Tuesday 12 March 2013


This week  I met the Lord of the Underworld.

Turns out that said lord is a rather portly German with a greying moustache, piercing deepset eyes and a nice line in blue boiler suits.  He welcomed me to his domain with evident relish, exclaiming, aha at last we meet formally, Frau Marriott!! (In this theatre everyone says hello to everyone else, even if they don't know them from Adam.  (Which I bet freaks out a lot of visitors from less friendly parts of Germany and even the world.)  Ergo we'd said hello a few times, but somehow I'd never been to the world underneath the stage.  In fact it took a few panicked moments once the call came to start the rehearsal on the... rats I don't even know what it is in English!! Unterbühne in German - under-stage... before I remembered a narrow door by the side of the stage manager's desk into which one occasionally sees conductors disappearing.  I tentatively opened it, trod carefully down a dark staircase and entered a new world.

My new friend was so proud of his domain.  He explained about there being four separate podia (do I mean podia?  Each is a podium.  Pretty certain I do.  Greek comes to mind.), which can be operated separately or together.  They sink to a depth of two metres and rise even further than that.  He said a lot more technical stuff which I either didn't understand (things to do with cool machines, I think) or which passed me by completely because I was so enthralled with the feeling of being in a different world.  The light was not the same as above, there are gates and rules and occasionally shuddering movement...

And these things are available in theatres such as this, and are not used as much as (in my opinion) they should be.

I have been having an ongoing discussion with a friend of mine about production values, 
stage interpretations which differ from those specified by the composer, the loss of grandeur on the stage etc etc.  It's a good discussion.  There are lots of common points.  We both regret the lack of beauty on today's opera stage.  

And while she openly laments the rich costumes and lush staging of years gone by, for me it's something of a guilty pleasure.  I can, as a performer, see why it might have become too much, in the years of, say, Visconti productions.  Whatever you were trying to express would have been so easily overcome by your beautiful and overwhelming dress and surroundings.  Most of me, artistically speaking, would rather communicate frankly and directly with the audience.  However a little bit of me also yearns to wear a pretty dress.  In this day and age, that's pretty much inadmissible.  Shame!

Because yes, moving away from the sequins and glitter and surface was a good thing; however we have in most cases thrown the baby out with the bathwater.  If the public has NOTHING to focus on but a poor bloody performer in a modern cheap-looking nightie for twenty minutes of Mad Scene, with a background of nothing but scaffolding, have the directors no idea of just how much stress that particular performer is now under?  Alone, they have to provide the interest of the background, the costumes, any other players in the scene.  Been there, done that, had my batteries totally drained.

Some of the most powerful productions I have ever seen have been modern interpretations.  However many have denied the necessity of beauty.  And that, for me, negates their worth as art.  Beauty is powerful in a way we seldom allow nowadays.  A direct line to the soul.  Perhaps the most  beautiful production I ever saw was Strauss's Die Frau ohen Schatten, with stage sets by David Hockney.  Immaterial, non-referential, and totally relevant.

Were there a movement to bring the beauty back into opera in our time, I would gladly join it.  (It's not likely to happen.  We're really a community of cats who walk alone.  Not terribly compatible with political movements.)  Meanwhile.
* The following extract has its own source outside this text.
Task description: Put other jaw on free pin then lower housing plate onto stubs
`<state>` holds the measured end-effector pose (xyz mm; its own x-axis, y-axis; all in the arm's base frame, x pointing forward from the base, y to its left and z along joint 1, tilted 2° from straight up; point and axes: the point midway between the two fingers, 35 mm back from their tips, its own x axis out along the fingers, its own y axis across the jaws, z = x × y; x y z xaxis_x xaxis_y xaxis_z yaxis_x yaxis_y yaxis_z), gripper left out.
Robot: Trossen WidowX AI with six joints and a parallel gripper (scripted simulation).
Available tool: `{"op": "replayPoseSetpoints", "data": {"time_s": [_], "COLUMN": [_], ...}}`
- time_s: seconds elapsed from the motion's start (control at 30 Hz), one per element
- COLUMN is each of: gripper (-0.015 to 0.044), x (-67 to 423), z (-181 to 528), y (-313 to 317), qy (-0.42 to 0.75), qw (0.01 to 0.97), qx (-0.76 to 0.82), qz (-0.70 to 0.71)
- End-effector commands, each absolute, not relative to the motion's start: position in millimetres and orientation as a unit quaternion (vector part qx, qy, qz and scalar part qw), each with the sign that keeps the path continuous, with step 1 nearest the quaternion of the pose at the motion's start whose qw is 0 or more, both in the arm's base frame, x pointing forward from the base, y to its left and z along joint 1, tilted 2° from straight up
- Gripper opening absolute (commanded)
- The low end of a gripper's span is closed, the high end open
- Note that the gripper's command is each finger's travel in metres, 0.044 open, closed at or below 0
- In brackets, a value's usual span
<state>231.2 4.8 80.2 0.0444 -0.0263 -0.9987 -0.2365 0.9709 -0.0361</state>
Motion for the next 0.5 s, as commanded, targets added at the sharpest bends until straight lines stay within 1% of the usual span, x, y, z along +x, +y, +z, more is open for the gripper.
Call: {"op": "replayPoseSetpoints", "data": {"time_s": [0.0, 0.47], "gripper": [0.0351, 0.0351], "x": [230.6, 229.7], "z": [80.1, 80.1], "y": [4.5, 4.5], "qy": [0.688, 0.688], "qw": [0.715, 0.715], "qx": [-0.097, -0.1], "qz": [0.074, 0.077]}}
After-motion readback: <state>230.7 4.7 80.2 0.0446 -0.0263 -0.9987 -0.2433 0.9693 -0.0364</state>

I shall do what I can to push for the shock of beauty in our modern world.  Supporting, of course, this particular production. Which starts in the dark nothingness of my proudly-introduced underworld as a nostalgic song, rising literally to the present as the older generation (myself included) joins in the song...

Whatever I meant to say about the magic of theatre, I shall elaborate upon later.  QUITE enough meandering words to be going along with!